Kamu dan Ceritaku yang Belum Usai

menjemputmu kembali


Semasa kecil, aku tumbuh dalam balutan fiksi. Ibuku, amat sering mengguyurku dengan rentetan dongeng. Ayahku, siap siaga jikalau stok dongengku meredup.

Menjelang tidur, ibu selalu melaksanakan tugasnya. Lewat dongeng yang selalu ibu suapi, fiksi bagaikan dunia antah-berantah. Dunia yang ibu bagikan ini lama-kelamaan menyusup ke relung hatiku. Oleh karena itu, bagiku, dongeng adalah semesta dan dimensi yang mengonstruksikan diriku.

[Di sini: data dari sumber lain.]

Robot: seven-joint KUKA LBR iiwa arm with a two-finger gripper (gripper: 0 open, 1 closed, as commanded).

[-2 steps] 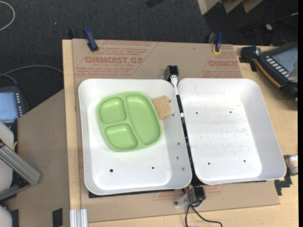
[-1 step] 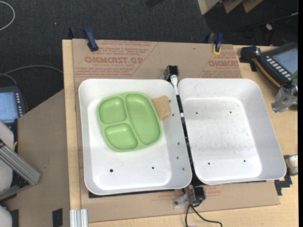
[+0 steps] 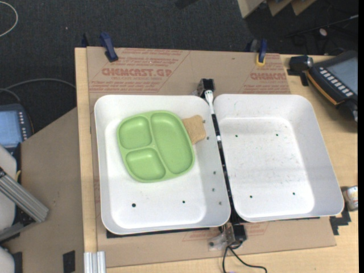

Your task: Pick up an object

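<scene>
End effector's bench point(image 3: 170, 67): green plate point(image 3: 156, 147) touches tan sponge point(image 3: 195, 129) in left bin point(image 3: 159, 209).

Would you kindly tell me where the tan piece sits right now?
The tan piece lies in the left bin, tucked against the green divided plate on its upper right edge.

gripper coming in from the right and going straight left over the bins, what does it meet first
If it travels low, probably the right bin at its outer wall. Higher up, the first object is the tan piece against the green divided plate in the left bin; depth is unclear.
</scene>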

Menjelang dewasa, fiksi bukanlah dongeng semata. Fiksi menghadirkan ruang dan masa yang hanya mampu ditembus oleh Yang Mahaagung. Di dalam ruang, terpendam seribu satu macam imajinasi para penganutnya. Dan, lewat masa, terhitung banyak puja-puji manusia yang rapuh. Karenanya, aku menghamba ruang, mengabdi masa.

Ah, tahu apa kamu mengenai yang sedang kubicarakan? Dan, kaitannya denganmu?

Selama ini, lebih kurang sepertiga dasawarsa lamanya, aku merajut sebuah cerita. Cerita ini selalu meminta hadirmu sebagai yang sentral. Apa alasannya coba saja kamu tanyakan kepada jari-jemariku yang tidak pernah absen menulis tentangmu. Apakah kamu menikmati cerita-cerita ini atau tidak, juga belum kutahu. Setidaknya, aku tidak berkehendak untuk berhenti menulis.

Dari awal aku menjadi temanmu, perihal kamu bukanlah soal penting. Kamu belum mampu menyita perhatianku—dahulu sekali. Waktu itu, kamu masih menjelma serpihan ingatan yang mulai mengendap dan hampir hilang. Untung saja, aku tidak menderita alzheimer.

Dengan begitu, mulai kususun serpihan itu agar menjelma konstruksi cerita teragung.

Aku menyertakan kamu dalam cerita teragung ini. Yang kelak, akan menjelmakan sebuah dimensi tiada akhir. Kamu akan selalu menjadi gemerisik daun kering yang menghayutkan kisahku, gemuruh yang menggusarkan ceritaku. Pada akhirnya, pada kamulah semuanya berlabuh.

Mengenai kamu yang menyepikan diri. Kamu yang menegarkan relung. Kamu yang menyemaikan senyum. Dan, kamu pulalah yang mengantarkan getar-gemetar. Masih pula, aku harus selesaikan perihal tawa dan bahagia. Semuanya, ada di dalam rentetan ceritaku.

Sudahkah kamu paham?

Untuk itulah, kamu masih kubutuhkan untuk menutup ceritaku. Sama seperti fiksi yang selalu ibu dongengkan untukku, yang berkelana di ruang dan waktu. Jadi,  berkenankah kamu menjadi andil selarut ruang dan sefana waktu?